Constituency details
- Country: India
- Region: East India
- State: West Bengal
- District: South 24 Parganas
- Lok Sabha constituency: Jadavpur
- Established: 1967
- Abolished: 2011
- Reservation: None

= Kabitirtha Assembly constituency =

Former Legislative Assembly constituency in West Bengal, India

Kabitirtha Assembly constituency was a Legislative Assembly constituency of South 24 Parganas district in the Indian state of West Bengal.

==Overview==
As a consequence of the orders of the Delimitation Commission, Kabitirtha Assembly constituency ceases to exist from 2011.

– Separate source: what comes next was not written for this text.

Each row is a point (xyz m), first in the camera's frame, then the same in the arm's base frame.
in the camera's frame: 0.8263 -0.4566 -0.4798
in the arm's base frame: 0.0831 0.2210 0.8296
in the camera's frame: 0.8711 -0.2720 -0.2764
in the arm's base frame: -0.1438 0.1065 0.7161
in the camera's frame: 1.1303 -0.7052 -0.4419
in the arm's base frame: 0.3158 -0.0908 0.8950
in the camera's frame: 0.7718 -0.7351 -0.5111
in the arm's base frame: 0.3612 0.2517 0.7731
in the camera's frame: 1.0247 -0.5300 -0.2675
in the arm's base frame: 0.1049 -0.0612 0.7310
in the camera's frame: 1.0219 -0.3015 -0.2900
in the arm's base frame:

It was part of Jadavpur (Lok Sabha constituency).

== Members of the Legislative Assembly ==

| Election Year | Constituency | Name of M.L.A. | Party affiliation |
|---|---|---|---|
| 1951 | Watgaunge | Kali Mukherjee | Indian National Congress |
| 1957 | Ekbalpore | Narendranath Sen | Indian National Congress |
| 1962 |  | Narendranath Sen | Indian National Congress |
| 1967 | Kabitirtha | B.B.Paul | Indian National Congress |
| 1969 |  | Kalimuddin Shams | All India Forward Bloc |
| 1971 |  | Ram Peary Ram | Indian National Congress |
| 1972 |  | Ram Peary Ram | Indian National Congress |
| 1977 |  | Kalimuddin Shams | All India Forward Bloc |
| 1982 |  | Kalimuddin Shams | All India Forward Bloc |
| 1987 |  | Ram Pyare Ram | Indian National Congress |
| 1991 |  | Kalimuddin Shams | All India Forward Bloc |
| 1996 |  | Ram Peary Ram | Indian National Congress |
| 2001 |  | Ram Peary Ram | Indian National Congress |
| 2006 |  | Ram Peary Ram | Indian National Congress |

==Election results==
===1977-2006===
In the 2006, 2001 and 1996 state assembly elections, Ram Pyare Ram of Congress won the 147 Kabitirtha assembly seat defeating his nearest rival Moinuddin Shams of Forward Bloc in all the three years. Kalimuddin Shams of Forward Bloc defeated Ram Pyare Ram of Congress in 1991. Ram Pyare Ram of Congress defeated Kalimuddin Shams of Forward Bloc in 1987. Kalimuddin Shams of Forward Bloc defeated Saugata Roy of ICS in 1982 and Ram Pyare Ram of Congress in 1977.

===1967-1972===
Ram Peary Ram of Congress won in 1972 and 1971, Kalimuddin Shams of Forward Bloc won in 1969. B.B.Paul of Congress won in 1967.

===1951-1962 Ekbalpore-Watgunge===
In 1962 and 1957, there was a seat at Ekbalpore. Narendra Nath Sen of Congress won in both the years. In independent India’s first election in 1951 Kali Mukherjee of Congress won the Watgunge seat.